▸ WORK REQUIRED
From the very first line of the data to the line containing "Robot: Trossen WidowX", retype everything exactly, leaving the pictures behind.

▸ LISTED RECORDS
──────────

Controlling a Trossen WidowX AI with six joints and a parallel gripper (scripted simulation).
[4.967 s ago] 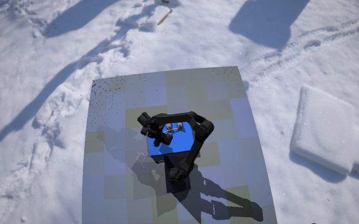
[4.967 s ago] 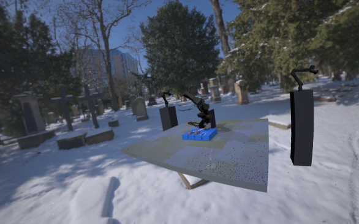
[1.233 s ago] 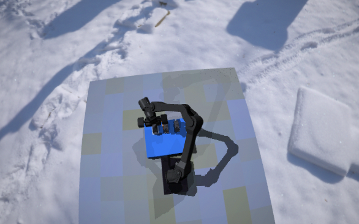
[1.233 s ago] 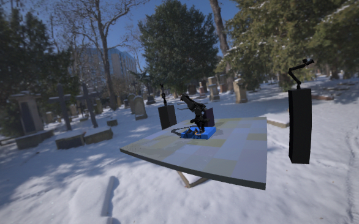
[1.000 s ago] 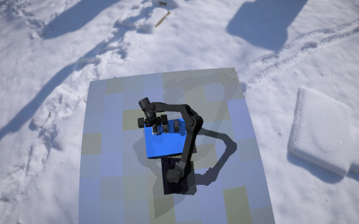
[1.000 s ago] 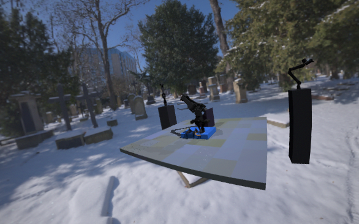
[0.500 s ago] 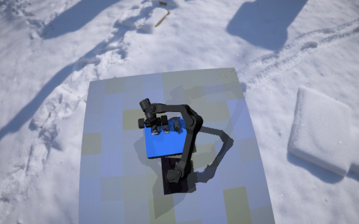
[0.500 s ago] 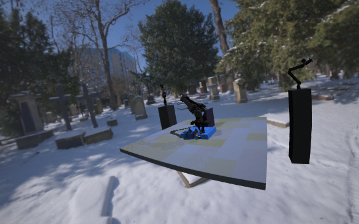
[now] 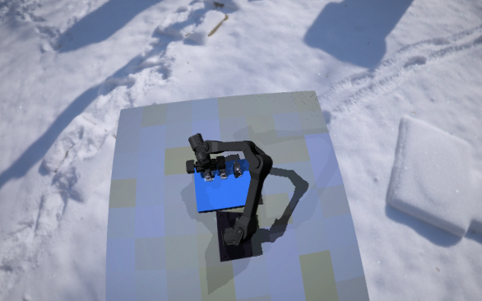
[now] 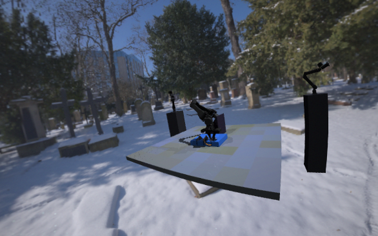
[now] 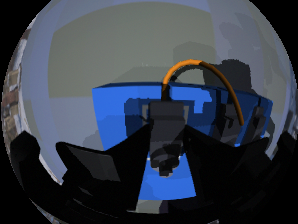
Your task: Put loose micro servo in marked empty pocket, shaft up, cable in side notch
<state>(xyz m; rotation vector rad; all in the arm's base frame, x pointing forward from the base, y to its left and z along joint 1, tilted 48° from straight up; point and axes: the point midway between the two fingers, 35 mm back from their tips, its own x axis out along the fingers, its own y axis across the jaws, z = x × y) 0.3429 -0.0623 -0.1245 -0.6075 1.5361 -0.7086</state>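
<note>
The blue deck lies 130 mm behind my gripper tip, 70 mm to the right of it and 30 mm below it.
</note>
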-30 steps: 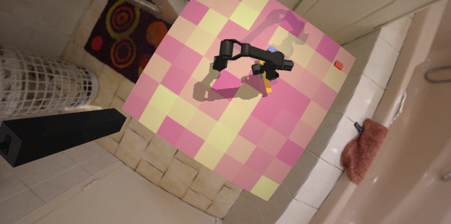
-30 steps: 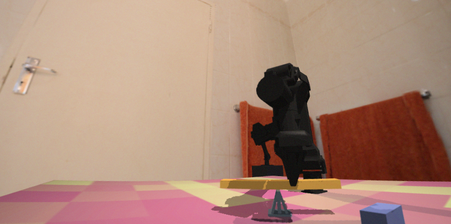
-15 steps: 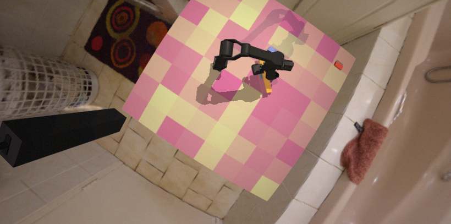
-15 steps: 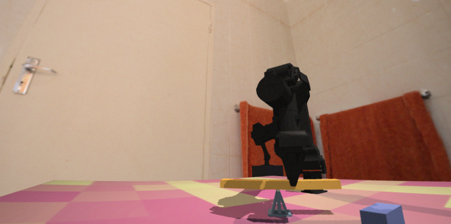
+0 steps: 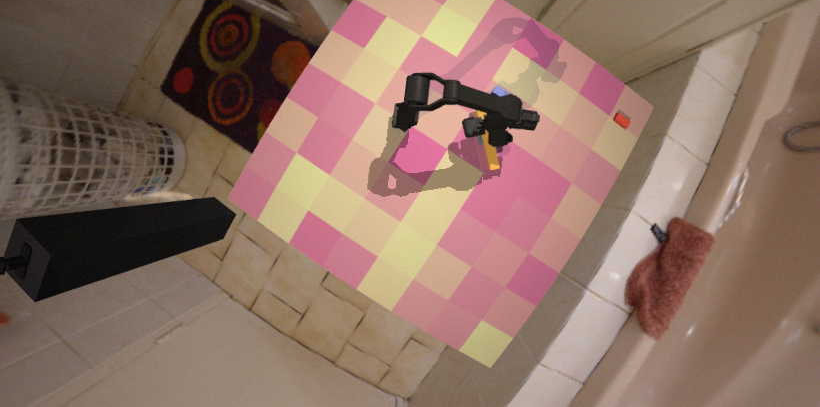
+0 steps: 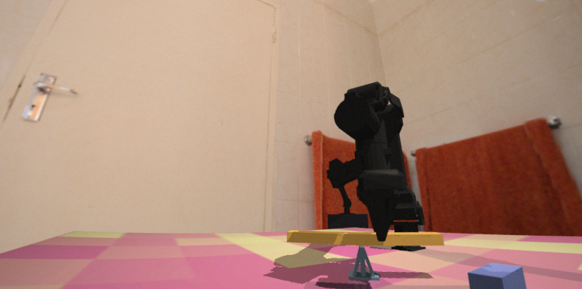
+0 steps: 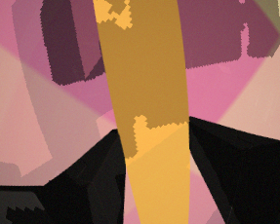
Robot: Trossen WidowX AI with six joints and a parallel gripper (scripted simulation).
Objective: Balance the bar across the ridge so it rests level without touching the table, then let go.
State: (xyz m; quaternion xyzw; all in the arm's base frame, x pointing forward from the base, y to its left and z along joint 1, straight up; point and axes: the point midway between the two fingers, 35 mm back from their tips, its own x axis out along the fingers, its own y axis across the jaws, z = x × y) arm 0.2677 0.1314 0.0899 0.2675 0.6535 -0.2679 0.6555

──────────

▸ SOLUTION
Controlling a Trossen WidowX AI with six joints and a parallel gripper (scripted simulation).
[4.967 s ago] 
[4.967 s ago] 
[1.233 s ago] 
[1.233 s ago] 
[1.000 s ago] 
[1.000 s ago] 
[0.500 s ago] 
[0.500 s ago] 
[now] 
[now] 
[now] 
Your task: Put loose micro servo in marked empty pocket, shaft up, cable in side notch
<state>(xyz m; rotation vector rad; all in the arm's base frame, x pointing forward from the base, y to its left and z along joint 1, tilted 48° from straight up; point and axes: the point midway between the two fingers, 35 mm back from their tips, its own x axis out along the fingers, its own y axis across the jaws, z = x × y) 0.3429 -0.0623 -0.1245 -0.6075 1.5361 -0.7086</state>
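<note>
The blue deck lies 130 mm behind my gripper tip, 70 mm to the right of it and 30 mm below it.
</note>
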-30 steps: 
-30 steps: 
-15 steps: 
-15 steps: 
+0 steps: 
+0 steps: 
+0 steps: 
Robot: Trossen WidowX AI with six joints and a parallel gripper (scripted simulation).

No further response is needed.